Help with finding out ohm/sq

[MSLayout]

Hi, I have a circuit in which the output must carry 20mA. I have sandwiched 3 layers of metal to help carry the load. Each metal is 35um long and 10 um wide. There are 315 vias between each layer. How do I figure out the sandwiched mA/sq plus what the vias draw?

Thanks,

 

[erikl]

In a first approximation you may neglect the missing via area; for a current of 20mA consider the 3 metal wires as parallel. So you have 35/(10*3) ≈ 1.2 squares. With a w.c. sheet resistance of 0.1 Ω/sq (example) this provides a resistance of 0.12 Ω, or 2.4 mV drop for 20 mA current.

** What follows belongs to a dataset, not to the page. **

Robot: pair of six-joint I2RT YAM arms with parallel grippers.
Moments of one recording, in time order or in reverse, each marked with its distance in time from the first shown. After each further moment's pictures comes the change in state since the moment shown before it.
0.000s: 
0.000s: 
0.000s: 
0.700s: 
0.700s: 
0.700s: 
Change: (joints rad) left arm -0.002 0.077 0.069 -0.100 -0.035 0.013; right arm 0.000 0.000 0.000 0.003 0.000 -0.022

Do not fill the wires completely with vias. Leave free rows (e.g. every second) in current direction. Don't stack the vias, stagger them from one layer to the next.

 

[leo_o2]

Metal current density is usually evaluated by mA/um. For many processes, it is around 1mA/um for continuous current.

 

[erikl]

Metal current density is usually evaluated by mA/um. For many processes, it is around 1mA/um for continuous current.

Leo, such recommended values concern the limitation of electromigration over the chip's lifetime, and they depend heavily on operating temperature. Wire resistance and voltage drop is not considered by those values.

 

[leo_o2]

Yes, erikl. I have thought he is considering current density.

 

[erikl]

I have thought he is considering current density.

May be you are right, Leo, sorry! I just thought of resistance and voltage drop ;-)

 

[Teddy]

This is very technology dependent question. - be sure to check electromigration rules for process you use!!!!
But as a rule of thumb - "normal" metal (not thick top level) is about 1mA/um peak dc current. at 110C if you go to 125C it is usualy 65% of the 110C value.
Vias - usualy about 0.4mA/via.

That said each metal strip can carry about 10mA of DC current at 110C. Vias can handle 315*0.4=126 mA (at 110C)

Also via stacking - check the rules . On older processes with not so good planarization you should not stack. On newer ones they actually make you to stack them.